Task details: Among the entries below, take the line with "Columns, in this" and the line with "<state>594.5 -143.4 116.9", and output them and every line between them exactly, with nothing else.

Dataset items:
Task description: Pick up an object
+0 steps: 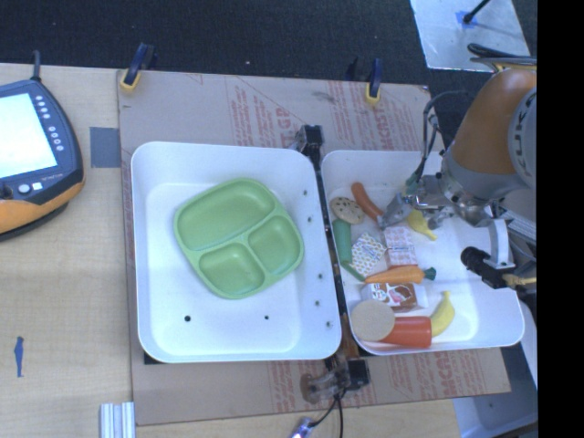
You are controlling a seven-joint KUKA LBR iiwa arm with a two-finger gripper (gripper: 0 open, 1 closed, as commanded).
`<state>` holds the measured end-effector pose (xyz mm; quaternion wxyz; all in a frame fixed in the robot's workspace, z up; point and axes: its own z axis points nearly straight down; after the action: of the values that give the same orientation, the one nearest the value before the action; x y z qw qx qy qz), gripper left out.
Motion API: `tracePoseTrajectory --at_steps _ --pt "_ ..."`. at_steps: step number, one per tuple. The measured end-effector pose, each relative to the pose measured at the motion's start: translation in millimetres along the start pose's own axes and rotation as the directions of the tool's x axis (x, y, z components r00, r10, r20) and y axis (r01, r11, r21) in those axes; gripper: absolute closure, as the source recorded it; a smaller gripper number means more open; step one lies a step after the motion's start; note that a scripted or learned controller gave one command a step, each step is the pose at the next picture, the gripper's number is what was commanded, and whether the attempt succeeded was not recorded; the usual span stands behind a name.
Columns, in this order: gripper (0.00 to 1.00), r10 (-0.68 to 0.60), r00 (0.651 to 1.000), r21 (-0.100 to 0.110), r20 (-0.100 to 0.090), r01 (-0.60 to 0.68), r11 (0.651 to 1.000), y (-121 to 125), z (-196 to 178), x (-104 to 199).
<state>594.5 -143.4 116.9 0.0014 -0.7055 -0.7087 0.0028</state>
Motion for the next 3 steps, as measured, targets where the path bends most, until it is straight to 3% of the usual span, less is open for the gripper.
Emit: tracePoseTrajectory --at_steps 1,2,3 --pt "0.00 -0.002 1.000 -0.002 0.000 0.002 1.000 17 25 21" --pt "0.00 0.000 1.000 -0.003 -0.002 0.000 1.000 62 24 40" --pt "1.00 -0.002 1.000 -0.001 -0.002 0.002 1.000 62 14 39"
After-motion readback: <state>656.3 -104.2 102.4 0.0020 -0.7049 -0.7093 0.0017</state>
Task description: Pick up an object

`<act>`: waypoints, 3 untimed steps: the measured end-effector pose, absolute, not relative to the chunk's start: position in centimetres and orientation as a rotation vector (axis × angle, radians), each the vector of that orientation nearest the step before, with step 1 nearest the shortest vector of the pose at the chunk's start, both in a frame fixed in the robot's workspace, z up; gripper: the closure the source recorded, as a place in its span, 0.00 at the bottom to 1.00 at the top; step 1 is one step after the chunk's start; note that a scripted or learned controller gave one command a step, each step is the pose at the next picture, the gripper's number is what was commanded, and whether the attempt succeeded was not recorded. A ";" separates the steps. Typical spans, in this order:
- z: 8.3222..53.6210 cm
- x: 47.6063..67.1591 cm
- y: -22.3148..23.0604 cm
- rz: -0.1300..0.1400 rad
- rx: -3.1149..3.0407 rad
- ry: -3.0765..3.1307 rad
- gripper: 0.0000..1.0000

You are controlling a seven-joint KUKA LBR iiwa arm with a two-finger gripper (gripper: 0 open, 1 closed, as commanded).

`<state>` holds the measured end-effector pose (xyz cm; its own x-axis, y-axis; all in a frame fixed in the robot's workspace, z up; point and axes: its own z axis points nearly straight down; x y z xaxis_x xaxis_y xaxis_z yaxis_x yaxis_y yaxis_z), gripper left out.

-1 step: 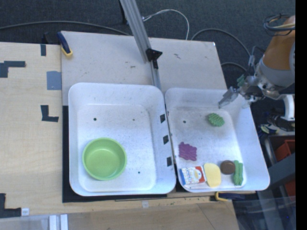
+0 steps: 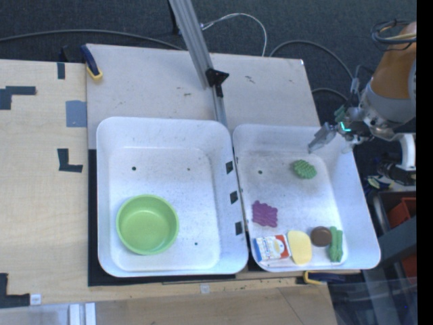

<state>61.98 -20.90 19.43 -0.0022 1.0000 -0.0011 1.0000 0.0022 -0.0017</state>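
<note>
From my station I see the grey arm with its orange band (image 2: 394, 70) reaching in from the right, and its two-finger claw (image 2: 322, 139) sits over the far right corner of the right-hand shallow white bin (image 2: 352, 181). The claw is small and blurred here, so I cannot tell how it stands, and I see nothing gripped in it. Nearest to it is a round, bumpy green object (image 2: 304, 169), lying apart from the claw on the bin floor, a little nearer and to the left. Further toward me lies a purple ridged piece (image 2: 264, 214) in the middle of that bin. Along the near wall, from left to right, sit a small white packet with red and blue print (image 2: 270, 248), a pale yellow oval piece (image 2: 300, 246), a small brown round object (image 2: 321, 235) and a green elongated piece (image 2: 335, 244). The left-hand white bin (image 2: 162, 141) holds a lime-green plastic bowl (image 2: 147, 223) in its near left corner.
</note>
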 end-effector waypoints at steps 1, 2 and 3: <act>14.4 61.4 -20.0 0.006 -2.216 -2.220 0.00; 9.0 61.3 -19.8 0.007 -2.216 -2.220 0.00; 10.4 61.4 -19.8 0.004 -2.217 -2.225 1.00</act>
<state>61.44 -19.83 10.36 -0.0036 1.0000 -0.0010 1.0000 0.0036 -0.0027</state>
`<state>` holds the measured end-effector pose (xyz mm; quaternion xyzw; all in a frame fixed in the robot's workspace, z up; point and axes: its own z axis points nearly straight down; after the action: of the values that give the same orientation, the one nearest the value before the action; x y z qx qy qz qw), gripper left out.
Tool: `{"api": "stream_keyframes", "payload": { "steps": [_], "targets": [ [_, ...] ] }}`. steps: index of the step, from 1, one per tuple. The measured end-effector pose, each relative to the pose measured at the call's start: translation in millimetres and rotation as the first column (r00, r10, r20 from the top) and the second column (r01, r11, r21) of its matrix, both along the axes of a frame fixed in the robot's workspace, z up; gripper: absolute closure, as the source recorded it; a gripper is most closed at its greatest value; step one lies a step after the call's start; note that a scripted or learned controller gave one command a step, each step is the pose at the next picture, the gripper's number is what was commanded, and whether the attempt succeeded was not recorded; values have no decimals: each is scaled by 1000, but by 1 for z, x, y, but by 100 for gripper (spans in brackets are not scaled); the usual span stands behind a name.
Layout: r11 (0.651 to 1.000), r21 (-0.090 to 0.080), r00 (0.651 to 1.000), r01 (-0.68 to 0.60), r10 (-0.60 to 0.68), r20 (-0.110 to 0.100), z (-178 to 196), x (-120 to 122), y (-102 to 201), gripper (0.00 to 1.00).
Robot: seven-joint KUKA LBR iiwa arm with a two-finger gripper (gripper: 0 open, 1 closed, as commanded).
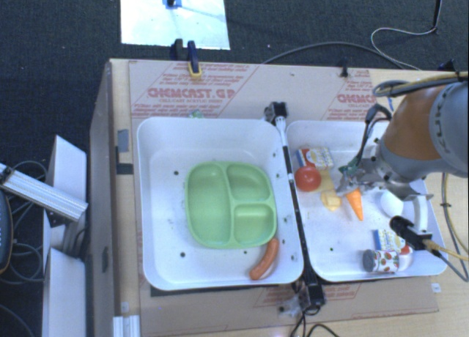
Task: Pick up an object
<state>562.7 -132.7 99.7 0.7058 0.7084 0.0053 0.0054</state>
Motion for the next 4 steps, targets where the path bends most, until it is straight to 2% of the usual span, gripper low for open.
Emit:
{"api": "stream_keyframes", "payload": {
  "steps": [1,2,3,4],
  "targets": [
    [1000,-1,1000,-1,1,-11,96,2,17,100],
    [1000,-1,1000,3,-3,-13,114,-73,0,100],
    [1000,1,1000,0,0,-14,115,-76,56,100],
    [1000,0,1000,2,-2,-14,122,-76,37,100]
  ]
}}
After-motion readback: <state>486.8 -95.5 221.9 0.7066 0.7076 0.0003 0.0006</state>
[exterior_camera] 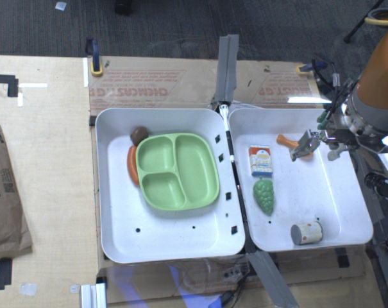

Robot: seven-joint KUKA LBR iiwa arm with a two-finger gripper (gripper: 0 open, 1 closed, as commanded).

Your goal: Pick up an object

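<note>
My gripper [319, 150] hangs over the upper right part of the right bin [347, 191], reaching in from the right. It is open, with nothing between its fingers. A small orange piece [285, 140] lies just left of the left fingertip [303, 150]. Further left stands a little white box with red and blue print [261, 160]. Below the box sits a bunch of green grapes [265, 195]. A grey can [306, 232] lies on its side near the bin's front edge.
The left bin [117, 223] holds a green divided plate [177, 171], with a brown ball [139, 135] and an orange-red sausage shape [132, 164] tucked at its left side. A brown paper bag [4, 191] lies on the bench at far left.
</note>
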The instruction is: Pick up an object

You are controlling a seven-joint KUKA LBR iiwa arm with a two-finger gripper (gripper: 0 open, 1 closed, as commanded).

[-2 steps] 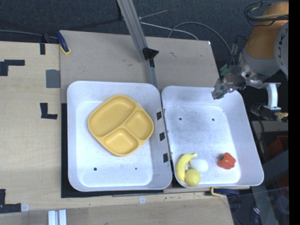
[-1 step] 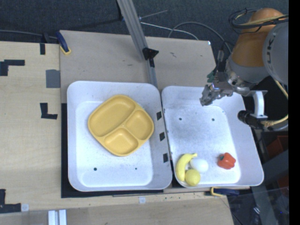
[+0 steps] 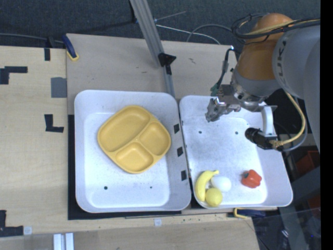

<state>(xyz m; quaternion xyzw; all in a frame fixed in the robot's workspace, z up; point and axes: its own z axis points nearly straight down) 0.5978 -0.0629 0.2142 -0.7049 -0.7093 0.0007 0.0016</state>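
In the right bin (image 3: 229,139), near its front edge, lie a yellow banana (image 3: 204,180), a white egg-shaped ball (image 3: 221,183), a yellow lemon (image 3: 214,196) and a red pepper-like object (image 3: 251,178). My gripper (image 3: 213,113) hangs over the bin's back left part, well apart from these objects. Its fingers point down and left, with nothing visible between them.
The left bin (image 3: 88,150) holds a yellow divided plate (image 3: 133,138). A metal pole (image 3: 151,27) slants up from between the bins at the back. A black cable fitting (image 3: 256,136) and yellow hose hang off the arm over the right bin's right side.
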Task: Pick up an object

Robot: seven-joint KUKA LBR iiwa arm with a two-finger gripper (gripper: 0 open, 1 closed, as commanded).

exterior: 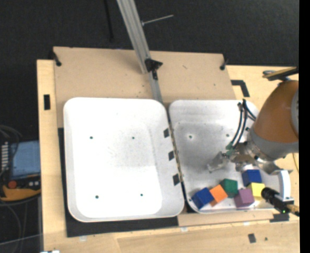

Answer box:
Columns, in this order: gripper (0.00 to 1.00), r10 (-0.68 to 0.60), r00 (0.651 to 1.000), r21 (-0.100 to 0.110), r20 (-0.100 to 0.090), r01 (-0.60 to 0.68), r11 (0.651 to 1.000), y (-121 to 125), z (-196 to 178), x (-104 to 199).
<state>594.5 -143.4 116.9 0.0014 -0.7055 -0.7087 0.0028</state>

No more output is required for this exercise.